Figure 3.3: Pixel Representation
3.4 Resolution
Figure 3.4: Picture Resolution in Different Sizes
Computer memory included the pixels, although the regions of finite area are the place where they are derived from, they can be considered as Mathematical points having no physical extent. While showing, the space lying between the points must be filled in. Normally it occurs as result of the finite spot size of a Cathode-ray tube (CRT). The CRT spot which has a brightness profile is Gaussian in some extent and the spots can be resolved on the display, it depends on the system quality. The display system of the resolution; 72 spots per inch (28.3 spots per cm) are to be obtained straightforwardly. The number further corresponds to the standard printing conventions. In case printing is not taken into consideration, higher resolution of about 30 spots per cm are attainable.
• Noise
Noise is any disturbing and unwanted signal that comes along with the desired content and consequently interferes in the process of transmission that takes place between the sender and the receiver. Images gathered and obtained on cameras and other modern sensors may contain this unwanted signal through noise sources. Noise is random in nature as it can be treated as opposite to deterministic distortions such as shading or lack of focus.
3.5 Image Formats
• GIF
The Graphics Interchange Format (.GIF) uses a color indexing format alike to that optionally provided by BMPs. A being GIF is competent of representing near 256 individual colors, so adaptation to this format will need a loss of information if the novel image contains additional colors than that. The data is added compacted with lossless LZW encoding.
• PNG
The Portable Network Graphics format (.PNG) was at first industrialized as an different to GIF, owing to bald-faced issues which have since expired. PNG has become fairly dissimilar from GIF, however, and have mostly displaced it for handling. PNG’s main facial appearances are clearness and a lossless firmness scheme that works fine on authentic images.
• JPEG
The Joint Photographic Experts Group came up with the now ever-present JPG/.JPEG standard. The most significant item to be responsive of about JPEG is that it is a lossy compression format. It wires a number of levels of firmness, with growing levels of information loss that result in artifact every so often known as the jaggiest.

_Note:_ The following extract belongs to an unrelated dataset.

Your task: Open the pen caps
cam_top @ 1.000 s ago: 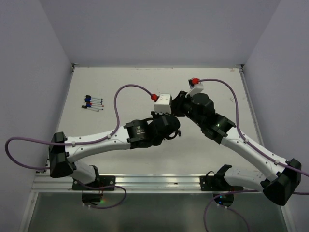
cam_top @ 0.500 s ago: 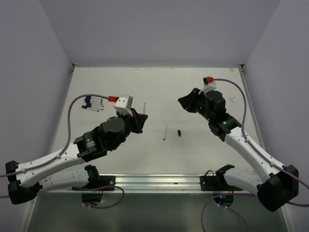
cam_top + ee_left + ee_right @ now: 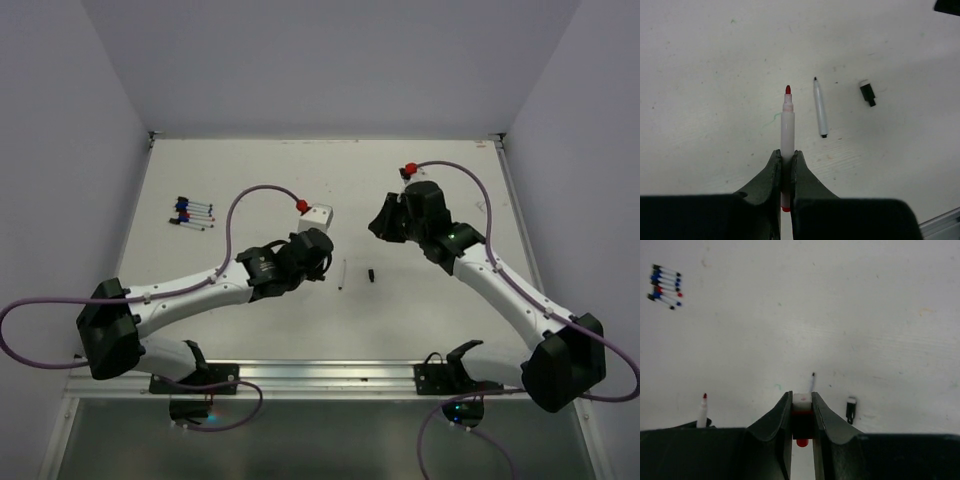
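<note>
My left gripper (image 3: 786,154) is shut on the white barrel of a pen (image 3: 787,125) whose bare red tip points away from me. My right gripper (image 3: 801,396) is shut on a short red pen cap (image 3: 801,412) with a white end. In the top view the left gripper (image 3: 322,262) and the right gripper (image 3: 378,226) hang apart over the table's middle. Between them an uncapped black-tipped pen (image 3: 342,274) lies flat, with a loose black cap (image 3: 371,274) just right of it. Several capped pens (image 3: 192,213) lie in a row at the far left.
Purple cables with red connectors (image 3: 302,206) arc from both wrists. White walls close the table (image 3: 300,170) on three sides, and a metal rail (image 3: 320,377) runs along the near edge by the arm bases.
One second ago both grippers met at the centre. They have pulled apart; the left arm swung out left with the pen and has come back toward the middle.
</note>
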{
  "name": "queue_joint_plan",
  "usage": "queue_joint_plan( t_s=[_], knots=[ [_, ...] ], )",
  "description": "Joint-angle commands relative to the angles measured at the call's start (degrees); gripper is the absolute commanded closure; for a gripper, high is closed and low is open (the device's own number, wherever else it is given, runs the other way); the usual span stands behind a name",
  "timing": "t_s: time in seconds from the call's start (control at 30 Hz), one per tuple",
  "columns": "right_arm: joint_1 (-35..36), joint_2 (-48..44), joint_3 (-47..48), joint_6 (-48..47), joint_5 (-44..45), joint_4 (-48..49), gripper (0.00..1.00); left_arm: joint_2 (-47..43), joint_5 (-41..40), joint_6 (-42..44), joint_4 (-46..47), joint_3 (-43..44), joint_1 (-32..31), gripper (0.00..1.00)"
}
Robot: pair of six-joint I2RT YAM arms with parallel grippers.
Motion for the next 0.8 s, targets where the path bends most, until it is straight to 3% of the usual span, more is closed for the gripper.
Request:
queue_joint_plan(
  t_s=[0.0, 0.27, 0.77],
  knots=[
    [-0.02, 2.35, 1.80, -4.41, 6.51, -11.86, 1.00, 0.01, -0.83, -2.07, -2.30, -1.97, 1.50, 1.00],
    [-0.02, 8.24, -1.44, -6.35, 10.04, -15.92, 1.00, 4.22, 4.26, 0.21, 8.77, -8.04, 1.94, 1.00],
    [0.95, 14.57, -7.16, -8.46, 10.66, -9.34, 1.00, 17.94, 11.38, 1.27, 18.09, -6.02, 4.31, 1.00]
  ],
)
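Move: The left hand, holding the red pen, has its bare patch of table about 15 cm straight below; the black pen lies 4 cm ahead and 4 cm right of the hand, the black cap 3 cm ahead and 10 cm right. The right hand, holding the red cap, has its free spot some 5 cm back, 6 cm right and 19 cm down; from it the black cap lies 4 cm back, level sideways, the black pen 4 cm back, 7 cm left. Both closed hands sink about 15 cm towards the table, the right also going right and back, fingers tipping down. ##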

3.6 Image Processing Steps
The following steps are followed in image processing.
• Image acquisition: This technique is used acquire an image which is digital.
• Image pre-processing: This step is to improve the image in ways that increases the probability for success of the other processes.
• Image segmentation: The process by which division of the input image into its constituent parts or items takes place.
• Image representation: This technique is used to make the image suitable for further processing.
• Image description: This technique takes out all the important information or features so as to differentiate single type items from one or more.
• Image recognition: This technique assigns some special tag to an item. This tag is assigned on the basis of the information provided by its descriptors.